Code Consolidation: Same hierarchy on multiple variables

Hello Good people of PyMC Discourse,

I have a question for you about code consolidation when you have lots of variables with the same hierarchical structure. I am not sure how to implement the same hierarchical structure across multiple variable in a clean way. For example, let's say I have the following dataset:
import arviz as az
import numpy as np
import pandas as pd
import pymc3 as pm

data = pd.DataFrame({
    "x1":[1, 2, 3, 4, 5]*2,
    "x2":[2, 4, 8, 16, 32]*2,
    "x3":[3, 9, 27, 81, 243]*2,
    "level":[0,0,0,0,0,1,1,1,1,1],
    "y":[14,37,100,279,798,4,9,19,43,107]
})

the variables x1, x2, x3 are going to work as stand ins for much larger dataset that I have. So the goal I have is to build a simple hierarchical regression model predicting on y but have a prior for x1,x2,x3 based on "level".

model_coords = {}
model_coords["obs_id"] = np.arange(len(data))
model_coords["continuous"] = ["x1", "x2", "x3"]
model_coords["level"] = ["0", "1"]
with pm.Model(coords = model_coords) as model:
        
    mu_beta = pm.Normal("mu_beta", 0, 1)
    sigma_beta = pm.HalfNormal("sigma_beta", 1.)
    beta_offset = pm.Normal("beta_offset", 0, 1, dims=("continuous"))
    beta = pm.Deterministic("beta", mu_beta + sigma_beta*beta_offset, dims=("continuous"))
    epsilon = pm.HalfNormal("epsilon", 1)
    
    estimate =  pm.math.dot(data[continuous], beta)
    
    output = pm.Normal("output", mu=estimate, sigma=epsilon, observed = data.y.values, dims = "obs_id" )

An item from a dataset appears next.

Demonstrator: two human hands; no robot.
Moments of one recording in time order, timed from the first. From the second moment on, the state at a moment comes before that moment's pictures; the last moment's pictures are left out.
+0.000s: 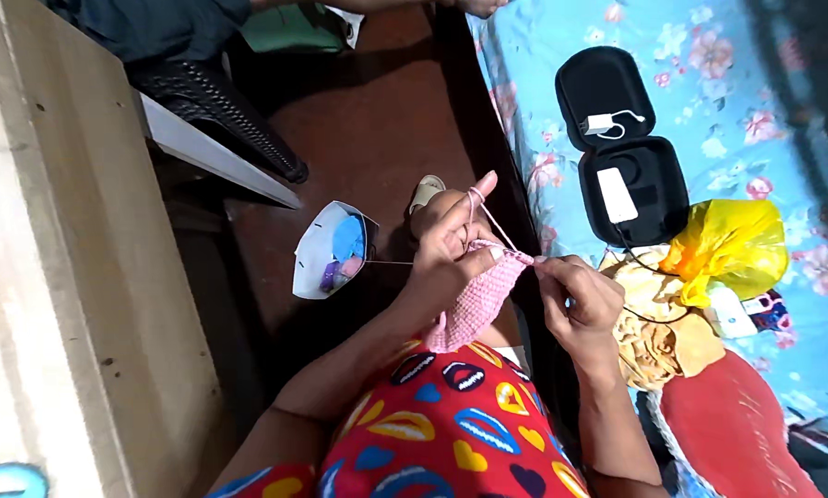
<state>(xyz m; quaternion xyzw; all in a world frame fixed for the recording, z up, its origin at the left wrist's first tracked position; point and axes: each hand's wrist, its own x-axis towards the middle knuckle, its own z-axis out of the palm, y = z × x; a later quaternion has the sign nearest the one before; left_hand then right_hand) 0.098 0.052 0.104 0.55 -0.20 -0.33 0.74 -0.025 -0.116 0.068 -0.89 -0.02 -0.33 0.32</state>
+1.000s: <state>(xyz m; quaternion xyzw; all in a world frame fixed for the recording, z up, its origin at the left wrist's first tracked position) 0.110 0.053 0.108 0.53 -0.18 -0.35 0.75 -0.020 -0.124 0.077 -0.89 -0.04 -0.31 0.33</state>
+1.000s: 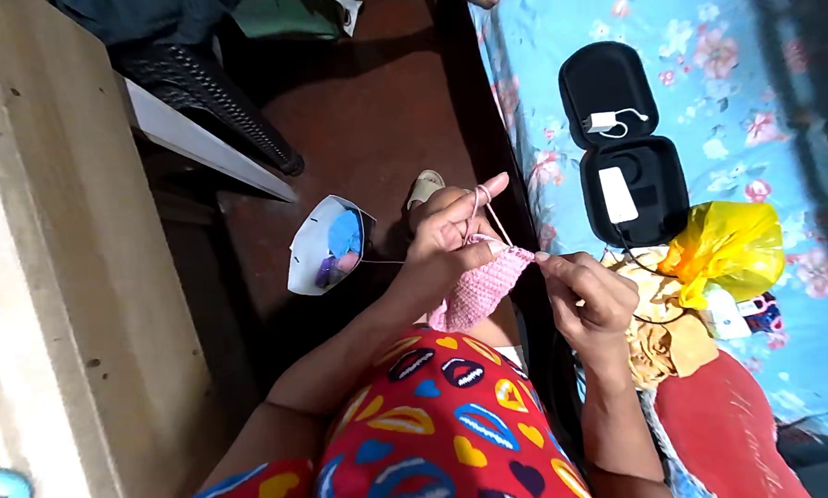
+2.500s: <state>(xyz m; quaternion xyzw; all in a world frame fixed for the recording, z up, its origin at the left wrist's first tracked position) 0.093 0.049 0.097 0.60 -0.22 -0.21 0.74 -0.019 -0.124 0.081 -0.93 -0.04 -0.27 0.24</state>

using pm.math.dot I’m able to consolidate the summation to just a single function, but how do I do that while also including a hierarchy on beta based on "level"? Also, I realized after playing around with toy samples, that I actually only know how to add a hierarchy to the intercept term. Any input would be greatly appreciated! Thank you in advance!